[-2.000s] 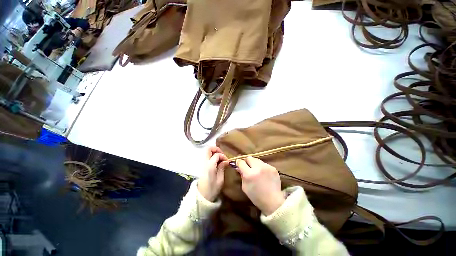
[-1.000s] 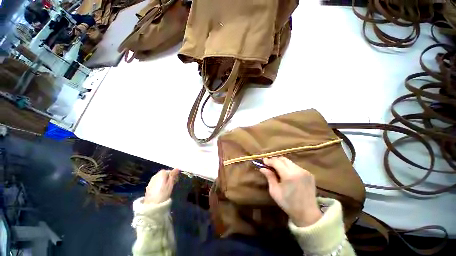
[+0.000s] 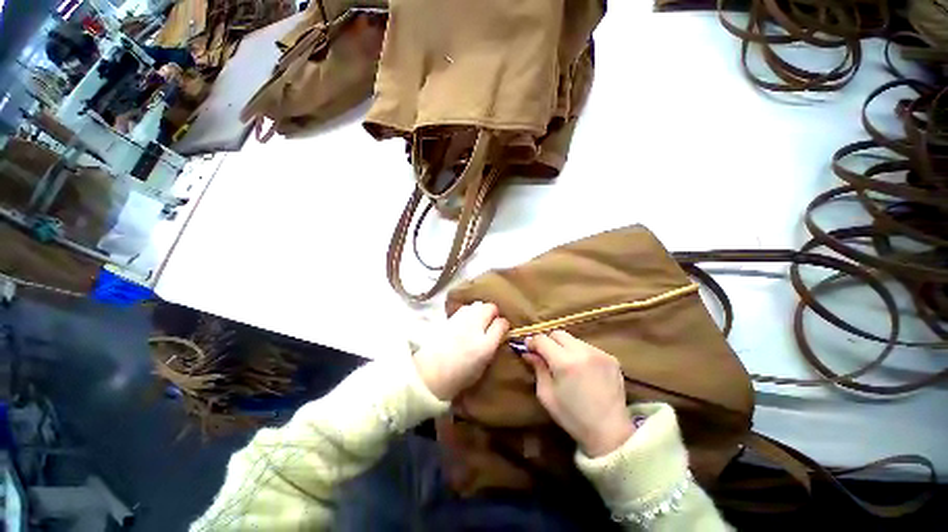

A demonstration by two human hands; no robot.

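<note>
A brown tote bag [image 3: 624,268] lies at the table's front edge and over my lap. A pale yellow seam tape [image 3: 613,310] runs slantwise across its panel. My left hand [image 3: 459,351] is on the bag at the tape's left end, with thumb and fingertips pinched together; whatever lies between them is too small to tell. My right hand [image 3: 582,387] is close beside it, closed around small thread snips [image 3: 519,346], of which only a dark bit shows at the fingertips. The rest of the tool is hidden by my fingers.
Stacked brown bags [image 3: 468,78] with hanging handles lie ahead on the white table [image 3: 301,229]. Coiled brown straps [image 3: 884,208] are at the right. A bundle of brown strips [image 3: 208,369] is beside the table at lower left. Sewing machines [image 3: 114,145] stand at upper left.
My left hand moved away left off the bag, then came back to the tape beside my right hand. My right hand shifted slightly left from a second ago. The bag stays in nearly the same place.
</note>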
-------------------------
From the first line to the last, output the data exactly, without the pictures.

[-2.000s] 
[-1.000s] 
[+0.000s] 

A demonstration by two human hands; no robot.

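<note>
A brown tote bag [image 3: 624,268] lies at the table's front edge and over my lap. A pale yellow seam tape [image 3: 613,310] runs slantwise across its panel. My left hand [image 3: 459,351] is on the bag at the tape's left end, with thumb and fingertips pinched together; whatever lies between them is too small to tell. My right hand [image 3: 582,387] is close beside it, closed around small thread snips [image 3: 519,346], of which only a dark bit shows at the fingertips. The rest of the tool is hidden by my fingers.
Stacked brown bags [image 3: 468,78] with hanging handles lie ahead on the white table [image 3: 301,229]. Coiled brown straps [image 3: 884,208] are at the right. A bundle of brown strips [image 3: 208,369] is beside the table at lower left. Sewing machines [image 3: 114,145] stand at upper left.
My left hand moved away left off the bag, then came back to the tape beside my right hand. My right hand shifted slightly left from a second ago. The bag stays in nearly the same place.
</note>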

The response is now done.